Ahhh sorry, for some reason I equated home movies with the stuff we used to rent at the video store.

In that case, I'd go for DVD as a starting point as you already have the machine. DVDs will last a good while if stored properly (in that same cool, dry place with no sunlight everything wants to be stored). If you're worried, you can duplicate them every 5-10 years with far less effort than the initial VHS transfer.

For long term archival, I would suggest two copies on external USB hard drives (the cheaper spinning kind). Not because they're the best medium (though they're not bad at all) but because they make it trivial to create a new copy every 5-10 years. And to keep one in a safe location which is not your home.


----------



## Userkare (Nov 17, 2014)

I bought one of these...

https://www.siig.com/it-products/multimedia/video-capture/usb-2-0-video-capture-device.html

a long time ago. I converted lots of VHS family videos that my dad had made. I stored the result on a network assessable hard drive ( NAS ) that is backed up on a regular basis. The NAS has a feature to stream media to any device that supports the DLNA standard, so we can view the videos on smart TVs, tablets, etc. If a relative wants a copy, I burn a DVD for them.


----------



## jargey3000 (Jan 25, 2011)

yes, User...i stumbled across these things when googling...now, if I only knew what DLNA was...:tongue:


----------



## Userkare (Nov 17, 2014)

jargey3000 said:


> ...now, if I only knew what DLNA was...:tongue:



Sometimes the inner geek sneaks past the editor.

Well, at least I spelled out what a "NAS" was - saved you some google time there.


----------



## jargey3000 (Jan 25, 2011)

:smiley_simmons::smiley_simmons:

(BTW ..."NAS", when googled , turned up "Network Attached Storage" mostly....same thing?)


----------



## Userkare (Nov 17, 2014)

jargey3000 said:


> :smiley_simmons::smiley_simmons:
> 
> (BTW ..."NAS", when googled , turned up "Network Attached Storage" mostly....same thing?)


Same thing; I've seen it said both ways.
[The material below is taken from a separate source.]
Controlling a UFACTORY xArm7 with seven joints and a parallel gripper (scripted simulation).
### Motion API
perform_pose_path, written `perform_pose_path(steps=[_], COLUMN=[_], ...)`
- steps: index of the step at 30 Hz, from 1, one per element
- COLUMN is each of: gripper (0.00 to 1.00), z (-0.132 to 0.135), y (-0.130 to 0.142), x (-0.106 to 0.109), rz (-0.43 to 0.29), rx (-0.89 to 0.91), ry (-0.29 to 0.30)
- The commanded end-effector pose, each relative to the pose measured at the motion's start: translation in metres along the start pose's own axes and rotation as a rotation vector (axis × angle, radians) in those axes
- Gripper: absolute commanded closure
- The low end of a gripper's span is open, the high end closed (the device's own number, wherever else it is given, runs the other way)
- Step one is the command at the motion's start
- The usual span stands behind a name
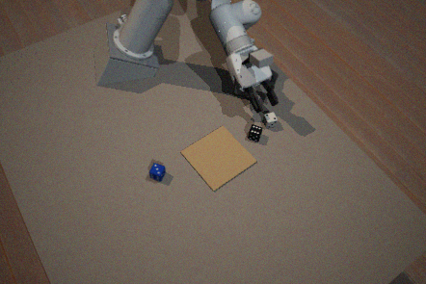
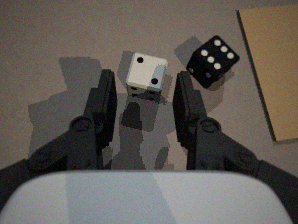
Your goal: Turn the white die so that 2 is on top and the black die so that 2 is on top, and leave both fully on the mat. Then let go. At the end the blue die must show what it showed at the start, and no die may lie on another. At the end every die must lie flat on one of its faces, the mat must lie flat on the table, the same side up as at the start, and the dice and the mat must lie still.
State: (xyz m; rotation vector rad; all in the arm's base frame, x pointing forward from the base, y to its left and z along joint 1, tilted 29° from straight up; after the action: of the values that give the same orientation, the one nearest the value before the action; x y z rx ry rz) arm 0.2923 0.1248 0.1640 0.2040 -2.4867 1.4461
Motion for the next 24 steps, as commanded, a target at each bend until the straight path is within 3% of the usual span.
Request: perform_pose_path(steps=[1, 7, 24], gripper=[0.53, 0.53, 0.53], z=[0.0, 0.0, -0.001], y=[-0.013, -0.036, -0.052], x=[0.007, 0.019, 0.026], rz=[0.001, 0.001, -0.015], rx=[-0.002, -0.002, -0.001], ry=[0.001, 0.001, 0.001])
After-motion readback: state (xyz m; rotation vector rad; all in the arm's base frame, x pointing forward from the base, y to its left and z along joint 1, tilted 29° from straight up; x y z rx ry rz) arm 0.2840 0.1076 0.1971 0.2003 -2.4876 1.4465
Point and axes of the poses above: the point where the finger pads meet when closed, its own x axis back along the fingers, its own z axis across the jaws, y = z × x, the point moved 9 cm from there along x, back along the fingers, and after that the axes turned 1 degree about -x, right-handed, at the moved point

To say "attached" makes me think of directly wired, whereas "accessible" extends that meaning to a wider area network like the Internet in which case it's not really "attached" to the internet, per se, but is accessible from it.
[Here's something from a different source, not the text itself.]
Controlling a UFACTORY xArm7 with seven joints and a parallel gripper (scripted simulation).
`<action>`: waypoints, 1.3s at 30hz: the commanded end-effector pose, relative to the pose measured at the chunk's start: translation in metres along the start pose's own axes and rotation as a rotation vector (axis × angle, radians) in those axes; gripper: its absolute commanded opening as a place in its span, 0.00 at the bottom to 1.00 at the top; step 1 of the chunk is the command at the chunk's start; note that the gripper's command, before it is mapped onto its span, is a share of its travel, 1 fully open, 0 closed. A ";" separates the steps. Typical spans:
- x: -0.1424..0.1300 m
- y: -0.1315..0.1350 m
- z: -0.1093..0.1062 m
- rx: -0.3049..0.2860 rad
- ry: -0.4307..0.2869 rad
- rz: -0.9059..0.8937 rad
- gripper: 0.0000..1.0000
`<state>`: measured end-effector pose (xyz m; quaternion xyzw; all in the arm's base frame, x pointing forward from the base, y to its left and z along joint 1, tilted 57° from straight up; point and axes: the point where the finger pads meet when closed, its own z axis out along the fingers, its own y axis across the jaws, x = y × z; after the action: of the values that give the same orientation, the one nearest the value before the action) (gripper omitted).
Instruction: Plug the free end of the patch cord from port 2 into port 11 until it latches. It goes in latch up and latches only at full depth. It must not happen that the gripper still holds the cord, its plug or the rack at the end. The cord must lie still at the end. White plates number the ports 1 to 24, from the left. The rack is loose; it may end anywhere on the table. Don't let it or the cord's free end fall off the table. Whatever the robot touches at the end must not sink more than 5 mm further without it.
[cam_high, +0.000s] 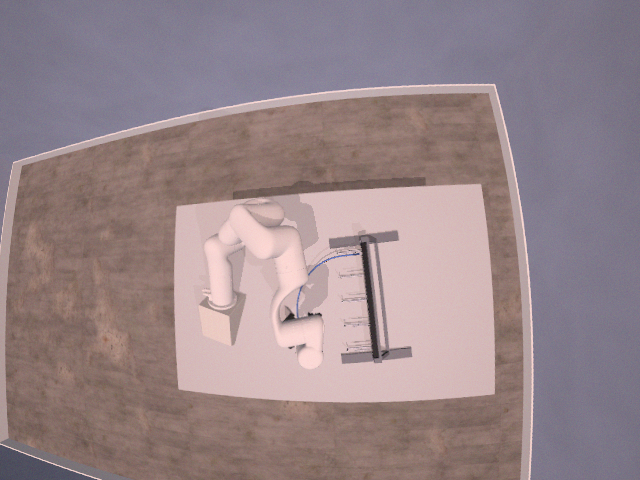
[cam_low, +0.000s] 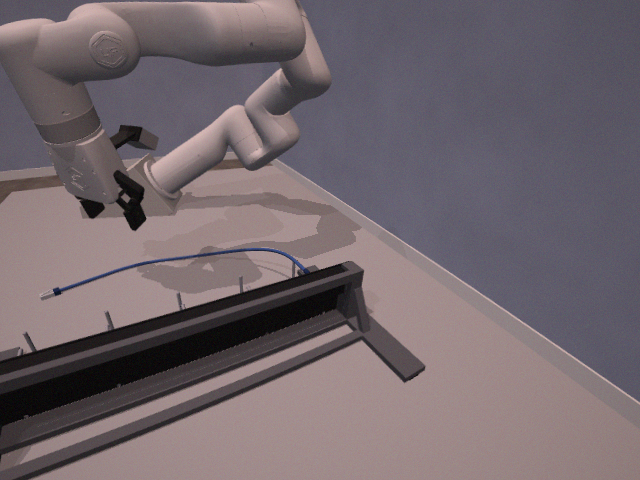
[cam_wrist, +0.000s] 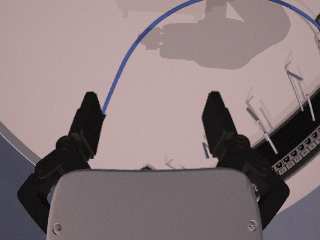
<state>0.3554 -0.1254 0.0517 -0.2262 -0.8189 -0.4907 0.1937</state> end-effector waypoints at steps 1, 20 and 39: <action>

In any case it's storage that is typically not contained inside a specific computer - (although one could create a 'share' on a computer and refer to that as a NAS) - and is accessable to any device on the network. They're generally sold as stand-alone boxes with or without a HD ( add your own ), and usually have more functions than just simply storage... like media servers ( mine serves Apple iTunes and DLNA protocols ).

But back to your original question... I don't know if there's a free way to do the conversion, unless you just happen to have a graphics card with a composite video input. These small USB devices are cheap because they don't handle high definition sources like component video (RGB) or HDMI. Still, if you're only ever going to use it one time, then maybe not worth the cost to purchase. For me, in addition to digitizing VHS tapes, I've used mine to take over 100 old vinyl LPs and make MP3 digital music files from them. Once you have any media source converted to digital, you can move the file between Hard Disks, USB, and CD/DVD with no loss of quality. Unlike the old days when each copy was less quality than the original.
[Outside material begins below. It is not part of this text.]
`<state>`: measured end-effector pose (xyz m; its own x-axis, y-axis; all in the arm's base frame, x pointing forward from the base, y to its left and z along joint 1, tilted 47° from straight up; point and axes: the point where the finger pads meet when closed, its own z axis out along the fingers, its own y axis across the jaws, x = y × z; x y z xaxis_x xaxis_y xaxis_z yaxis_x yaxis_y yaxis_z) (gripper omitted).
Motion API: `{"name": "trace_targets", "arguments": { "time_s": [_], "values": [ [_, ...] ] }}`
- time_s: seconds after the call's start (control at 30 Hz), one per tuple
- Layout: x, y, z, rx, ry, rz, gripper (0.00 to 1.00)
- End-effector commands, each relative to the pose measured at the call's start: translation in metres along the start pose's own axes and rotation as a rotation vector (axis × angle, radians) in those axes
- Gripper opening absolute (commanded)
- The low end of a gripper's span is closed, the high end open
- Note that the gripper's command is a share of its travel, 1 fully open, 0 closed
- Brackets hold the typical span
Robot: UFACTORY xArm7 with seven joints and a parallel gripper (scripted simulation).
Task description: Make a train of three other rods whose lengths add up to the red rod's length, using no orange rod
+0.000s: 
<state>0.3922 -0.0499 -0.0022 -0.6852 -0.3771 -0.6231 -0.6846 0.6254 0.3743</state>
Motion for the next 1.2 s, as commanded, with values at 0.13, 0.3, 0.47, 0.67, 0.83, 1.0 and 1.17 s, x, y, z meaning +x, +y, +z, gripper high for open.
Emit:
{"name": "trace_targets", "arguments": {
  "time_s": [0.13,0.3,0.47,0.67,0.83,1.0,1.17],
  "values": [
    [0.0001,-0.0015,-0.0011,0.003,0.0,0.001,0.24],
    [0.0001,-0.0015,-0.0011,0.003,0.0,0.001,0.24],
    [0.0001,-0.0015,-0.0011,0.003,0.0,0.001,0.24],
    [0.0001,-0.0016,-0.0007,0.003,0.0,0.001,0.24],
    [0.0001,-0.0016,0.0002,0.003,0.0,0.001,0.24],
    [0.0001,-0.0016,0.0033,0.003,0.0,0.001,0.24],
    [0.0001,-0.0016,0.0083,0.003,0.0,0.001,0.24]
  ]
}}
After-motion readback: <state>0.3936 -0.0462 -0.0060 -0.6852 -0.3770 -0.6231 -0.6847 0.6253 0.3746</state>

Hey, here's an idea... play the VHS tape to a TV, then use a smartphone to record the video; just try to hold the phone really still for a couple hours and keep the dog quiet. :cocksure:


Back in H.S. in the 60's, my cousin used to record music for our rock band to learn by putting a microphone in front of the radio with a reel-to-reel tape recorder. I remember on one such tape the doorbell rang , his dog started barking, and he swore a blue streak. When we practiced that song, someone would go "ding dong", another would bark, the third start swearing, and everyone laughed. See what fun we miss these days because of technology - that could never happen today.


----------



## jargey3000 (Jan 25, 2011)

hahaha.....there's a bob dylan song out there somewhere - with a dog barking- dog just wandered in , during the recording...bob decided to just leave it in....(mighta been neil young.? ....no, i think it was bob...)
must go google it...


----------



## Eclectic12 (Oct 20, 2010)

jargey3000 said:


> ... but here's the kicker....when i asked why they dont do it to usbs, which is more " up to date" the girl said yes, they get asked that alot.
> 
> the reason is USBs apparently only have a shelf life of about 10 years, before the corrupt or wharever...
> never heard of that before?


YMMV ... I had one cheap one corrupt in less than two years. Articles on the subject say the amount of reading/writing will shorten the life span.

Bottom line is that if it is irreplaceable and/or not easily duplicated, multiple copies and possibly media are probably a good idea.

https://www.ricksdailytips.com/how-long-will-flash-drive-retain-data/
https://www.integralmemory.com/faq/how-long-will-data-stay-valid-usb-drive
https://askbobrankin.com/how_long_do_flash_drives_last.html


I can remember back in the day when there were some who felt mislead that CDs would last forever when they don't.
https://www.makeuseof.com/tag/cds-truth-cddvd-longevity-mold-rot/


Cheers


----------